Oligodendroglial impact on axonal function and survival - a hypothesis.

Demyelinating diseases
Current Opinion in Neurology. 21(3):235-241, June 2008.
Kassmann, Celia Michele; Nave, Klaus-Armin

Abstract:
Purpose of review: Although multiple sclerosis is considered the prototype of a primary autoimmune disease in the central nervous system, there is emerging evidence that primary oligodendrocyte dysfunctions can suffice to trigger a secondary immune response in the nervous system. This short review focuses on the possible primary role of oligodendrocytes in axon loss and inflammatory demyelination.

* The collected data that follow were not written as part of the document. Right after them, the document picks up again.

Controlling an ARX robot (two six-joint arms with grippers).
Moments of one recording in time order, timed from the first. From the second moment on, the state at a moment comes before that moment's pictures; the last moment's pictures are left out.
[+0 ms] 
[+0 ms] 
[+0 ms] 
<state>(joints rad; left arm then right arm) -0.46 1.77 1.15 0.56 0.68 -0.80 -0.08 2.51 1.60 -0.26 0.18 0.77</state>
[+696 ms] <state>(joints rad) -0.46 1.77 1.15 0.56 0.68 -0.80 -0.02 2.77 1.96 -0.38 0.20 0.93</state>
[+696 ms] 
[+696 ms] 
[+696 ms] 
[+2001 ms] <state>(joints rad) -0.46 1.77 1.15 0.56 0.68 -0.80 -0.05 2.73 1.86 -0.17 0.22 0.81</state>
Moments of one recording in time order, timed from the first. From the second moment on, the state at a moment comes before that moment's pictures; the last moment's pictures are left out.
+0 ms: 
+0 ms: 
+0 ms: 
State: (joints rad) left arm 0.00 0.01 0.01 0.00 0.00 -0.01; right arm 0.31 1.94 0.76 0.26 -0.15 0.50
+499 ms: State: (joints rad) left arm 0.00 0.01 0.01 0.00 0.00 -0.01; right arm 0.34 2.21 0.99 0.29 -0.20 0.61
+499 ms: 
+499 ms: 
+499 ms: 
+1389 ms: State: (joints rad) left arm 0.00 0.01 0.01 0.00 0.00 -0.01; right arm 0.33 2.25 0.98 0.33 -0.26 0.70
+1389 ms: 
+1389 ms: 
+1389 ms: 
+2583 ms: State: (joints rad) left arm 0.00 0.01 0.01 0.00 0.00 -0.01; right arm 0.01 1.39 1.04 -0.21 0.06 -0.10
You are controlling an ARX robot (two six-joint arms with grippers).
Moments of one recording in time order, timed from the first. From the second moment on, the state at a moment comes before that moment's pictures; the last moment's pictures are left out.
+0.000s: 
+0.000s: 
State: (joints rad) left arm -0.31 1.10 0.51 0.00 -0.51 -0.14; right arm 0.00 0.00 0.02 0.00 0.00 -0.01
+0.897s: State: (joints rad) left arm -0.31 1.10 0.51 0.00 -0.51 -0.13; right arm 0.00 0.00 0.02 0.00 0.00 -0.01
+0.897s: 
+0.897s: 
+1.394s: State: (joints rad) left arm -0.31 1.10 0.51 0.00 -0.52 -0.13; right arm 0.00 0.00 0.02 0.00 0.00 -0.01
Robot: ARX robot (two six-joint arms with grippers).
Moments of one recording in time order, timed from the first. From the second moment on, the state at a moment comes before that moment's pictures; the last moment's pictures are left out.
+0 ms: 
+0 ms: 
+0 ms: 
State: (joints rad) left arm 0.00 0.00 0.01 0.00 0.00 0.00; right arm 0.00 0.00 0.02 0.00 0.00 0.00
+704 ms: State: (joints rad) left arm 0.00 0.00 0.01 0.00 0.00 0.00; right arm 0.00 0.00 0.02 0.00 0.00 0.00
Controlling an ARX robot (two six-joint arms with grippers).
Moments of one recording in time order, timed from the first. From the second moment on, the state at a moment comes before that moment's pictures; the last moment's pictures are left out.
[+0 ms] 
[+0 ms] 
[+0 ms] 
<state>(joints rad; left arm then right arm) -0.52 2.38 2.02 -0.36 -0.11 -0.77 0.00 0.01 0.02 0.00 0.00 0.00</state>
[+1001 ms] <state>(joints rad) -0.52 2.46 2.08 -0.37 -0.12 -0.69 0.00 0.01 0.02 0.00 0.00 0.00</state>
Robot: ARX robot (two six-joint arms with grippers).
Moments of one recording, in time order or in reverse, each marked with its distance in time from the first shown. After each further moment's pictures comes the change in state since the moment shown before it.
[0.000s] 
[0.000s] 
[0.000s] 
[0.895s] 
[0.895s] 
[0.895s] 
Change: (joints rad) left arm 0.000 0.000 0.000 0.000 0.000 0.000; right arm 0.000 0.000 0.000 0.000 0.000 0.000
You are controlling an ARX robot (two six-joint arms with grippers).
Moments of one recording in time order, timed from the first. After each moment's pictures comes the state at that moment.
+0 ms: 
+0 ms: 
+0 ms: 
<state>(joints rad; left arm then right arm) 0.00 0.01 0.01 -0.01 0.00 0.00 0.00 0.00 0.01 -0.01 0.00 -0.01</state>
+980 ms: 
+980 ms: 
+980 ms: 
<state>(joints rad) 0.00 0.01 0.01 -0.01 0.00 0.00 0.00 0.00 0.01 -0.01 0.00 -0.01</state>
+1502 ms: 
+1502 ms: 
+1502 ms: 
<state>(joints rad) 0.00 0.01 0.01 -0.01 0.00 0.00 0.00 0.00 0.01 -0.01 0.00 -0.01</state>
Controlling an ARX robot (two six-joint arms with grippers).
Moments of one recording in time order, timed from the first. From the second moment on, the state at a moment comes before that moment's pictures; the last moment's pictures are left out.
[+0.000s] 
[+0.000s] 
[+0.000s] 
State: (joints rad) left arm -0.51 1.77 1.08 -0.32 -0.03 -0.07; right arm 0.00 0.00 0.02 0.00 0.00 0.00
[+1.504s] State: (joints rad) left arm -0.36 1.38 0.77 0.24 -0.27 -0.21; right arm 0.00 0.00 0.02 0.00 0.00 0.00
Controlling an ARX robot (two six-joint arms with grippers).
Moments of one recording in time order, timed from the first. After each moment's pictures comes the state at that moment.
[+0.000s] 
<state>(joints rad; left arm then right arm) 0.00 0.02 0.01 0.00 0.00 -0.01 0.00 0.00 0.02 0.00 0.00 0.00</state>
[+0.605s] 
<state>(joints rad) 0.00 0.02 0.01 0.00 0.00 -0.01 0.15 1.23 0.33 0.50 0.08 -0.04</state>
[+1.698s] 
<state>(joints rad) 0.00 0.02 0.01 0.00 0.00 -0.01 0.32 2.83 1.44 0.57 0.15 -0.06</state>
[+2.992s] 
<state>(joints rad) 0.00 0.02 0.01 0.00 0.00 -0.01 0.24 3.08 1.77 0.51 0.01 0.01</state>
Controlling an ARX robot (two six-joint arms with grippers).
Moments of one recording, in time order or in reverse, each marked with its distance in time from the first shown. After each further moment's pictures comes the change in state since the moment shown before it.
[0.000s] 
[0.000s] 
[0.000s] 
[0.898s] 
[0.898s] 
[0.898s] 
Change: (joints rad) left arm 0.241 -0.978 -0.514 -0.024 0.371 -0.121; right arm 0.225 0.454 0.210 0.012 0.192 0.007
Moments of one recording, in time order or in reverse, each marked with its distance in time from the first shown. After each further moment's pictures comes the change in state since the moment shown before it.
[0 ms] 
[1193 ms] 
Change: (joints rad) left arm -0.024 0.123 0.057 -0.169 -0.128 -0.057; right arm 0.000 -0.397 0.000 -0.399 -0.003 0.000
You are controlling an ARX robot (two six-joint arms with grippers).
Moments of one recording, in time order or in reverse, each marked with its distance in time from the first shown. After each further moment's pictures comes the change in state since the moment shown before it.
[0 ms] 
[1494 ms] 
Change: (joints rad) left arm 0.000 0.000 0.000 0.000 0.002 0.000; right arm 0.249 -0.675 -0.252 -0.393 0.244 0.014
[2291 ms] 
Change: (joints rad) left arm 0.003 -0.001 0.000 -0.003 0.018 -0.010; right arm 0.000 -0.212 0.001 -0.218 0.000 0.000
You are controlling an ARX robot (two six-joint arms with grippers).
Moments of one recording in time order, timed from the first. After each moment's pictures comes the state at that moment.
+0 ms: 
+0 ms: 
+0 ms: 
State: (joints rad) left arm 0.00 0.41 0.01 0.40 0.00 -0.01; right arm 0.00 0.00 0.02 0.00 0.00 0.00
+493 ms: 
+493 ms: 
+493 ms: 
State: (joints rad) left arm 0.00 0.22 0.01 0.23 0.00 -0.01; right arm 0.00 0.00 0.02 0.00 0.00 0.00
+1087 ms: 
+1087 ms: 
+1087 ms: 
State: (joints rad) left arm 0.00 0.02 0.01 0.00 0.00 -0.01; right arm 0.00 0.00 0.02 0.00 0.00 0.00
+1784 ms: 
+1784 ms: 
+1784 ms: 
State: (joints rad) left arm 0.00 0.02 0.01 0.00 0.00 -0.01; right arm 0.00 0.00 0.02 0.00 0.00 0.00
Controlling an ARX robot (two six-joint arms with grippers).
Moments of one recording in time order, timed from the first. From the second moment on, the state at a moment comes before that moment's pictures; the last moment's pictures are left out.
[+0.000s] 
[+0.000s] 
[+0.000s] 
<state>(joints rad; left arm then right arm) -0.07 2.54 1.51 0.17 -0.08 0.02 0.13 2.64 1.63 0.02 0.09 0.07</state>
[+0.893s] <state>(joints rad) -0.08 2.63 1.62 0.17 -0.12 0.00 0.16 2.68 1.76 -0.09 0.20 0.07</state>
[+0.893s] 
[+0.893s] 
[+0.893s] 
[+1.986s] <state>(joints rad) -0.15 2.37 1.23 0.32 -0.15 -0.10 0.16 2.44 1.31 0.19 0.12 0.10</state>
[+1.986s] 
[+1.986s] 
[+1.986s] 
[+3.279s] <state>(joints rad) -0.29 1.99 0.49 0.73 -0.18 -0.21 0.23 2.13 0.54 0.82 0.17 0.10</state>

Recent findings: The analysis of natural and engineered mouse mutants has provided unexpected insight into oligodendrocyte function beyond that of axonal myelination for rapid impulse propagation. Specifically, mutations in some genes thought to be required for myelin assembly revealed an additional role of oligodendrocytes in supporting long-term axonal function and survival. Other mutations have been reported that cause both central nervous system demyelination and neuroinflammation, with pathological features known from human leukodystrophy patients. In human multiple sclerosis, demyelination leads invariably to axon loss, but the underling pathomechanisms may not be restricted to that of a primary immune-mediated disorder.

Summary: Collectively, experimental and pathological findings point to a primary role of myelinating glia in long-term axonal support and suggest that defects of lipid metabolism in oligodendrocytes contribute to inflammatory myelin diseases.